New Zealand speedway rider

Franklin John Shuter (17 June 1943 – 12 July 1997) was a New Zealand motorcycle speedway rider. He rode with, and was League champion with each of the Swindon Robins, the Poole Pirates and the Exeter Falcons in the British League. He earned 14 caps for the New Zealand national speedway team.

== Biography ==
Shuter was born in Rotorua but spent most of his early life in Christchurch after his parents moved there in 1952. His father Frank, was one of the South Island's leading motor racing drivers. In the early 1960s Shuter drove his father's cars in races at Tahuna Beach, Ruapuna and Wigram. He also competed in motocross events.

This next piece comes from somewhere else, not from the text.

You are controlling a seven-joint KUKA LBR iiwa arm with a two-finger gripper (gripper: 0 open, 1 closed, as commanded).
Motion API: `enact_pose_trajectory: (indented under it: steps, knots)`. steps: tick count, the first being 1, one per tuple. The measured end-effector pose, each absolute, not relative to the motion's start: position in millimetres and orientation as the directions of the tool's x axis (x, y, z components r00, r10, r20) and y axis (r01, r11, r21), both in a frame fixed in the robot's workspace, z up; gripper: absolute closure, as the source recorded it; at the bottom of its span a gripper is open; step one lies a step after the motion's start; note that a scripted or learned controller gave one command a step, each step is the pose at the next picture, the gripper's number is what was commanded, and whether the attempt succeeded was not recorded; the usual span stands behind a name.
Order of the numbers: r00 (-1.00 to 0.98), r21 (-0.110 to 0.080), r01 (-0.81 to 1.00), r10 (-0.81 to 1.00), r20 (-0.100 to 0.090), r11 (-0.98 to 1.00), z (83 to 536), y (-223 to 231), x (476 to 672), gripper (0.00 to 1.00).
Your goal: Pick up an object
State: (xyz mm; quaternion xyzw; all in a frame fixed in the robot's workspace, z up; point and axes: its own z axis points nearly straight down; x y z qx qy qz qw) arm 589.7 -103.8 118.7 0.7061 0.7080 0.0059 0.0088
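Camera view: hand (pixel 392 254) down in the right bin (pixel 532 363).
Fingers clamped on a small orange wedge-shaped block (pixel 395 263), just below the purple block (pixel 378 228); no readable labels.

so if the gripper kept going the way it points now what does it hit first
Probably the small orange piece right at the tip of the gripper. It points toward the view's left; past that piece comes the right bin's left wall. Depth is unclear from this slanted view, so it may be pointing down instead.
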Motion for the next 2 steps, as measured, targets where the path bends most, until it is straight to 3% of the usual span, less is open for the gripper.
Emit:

Shuter began riding speedway at the Templeton Speedway in Christchurch in 1963. He moved to England in 1965 and joined the Swindon Robins. In 1969 he was transferred to the Poole Pirates. In late 1970 he returned to New Zealand and had a break from speedway for a year. Shuter won the New Zealand Championship in 1971. He returned to England in 1972 and rode for Poole again. The following year, he was transferred to the Exeter Falcons. When Exeter won the League Championship in 1974, he became the first rider to win three league medals with different clubs. He retired from riding in the British League at the end of 1974 and moved to Israel. While living there he rode for a Rest of the World team v. U.S.A. in March 1976. He then moved to California to ride for the LA Sprockets in the American League. He was injured in a track accident and retired from speedway in May 1976.

== Personal life ==
In the late 1970s, Shuter lived Los Angeles. He established an engineering machining business called All Right Machining in Los Angeles which worked on engines and transmissions for aircraft companies. He later moved the business to Hemet, and in 1996, he sold it to the Stillen Company. He died in a traffic accident on 12 July 1997.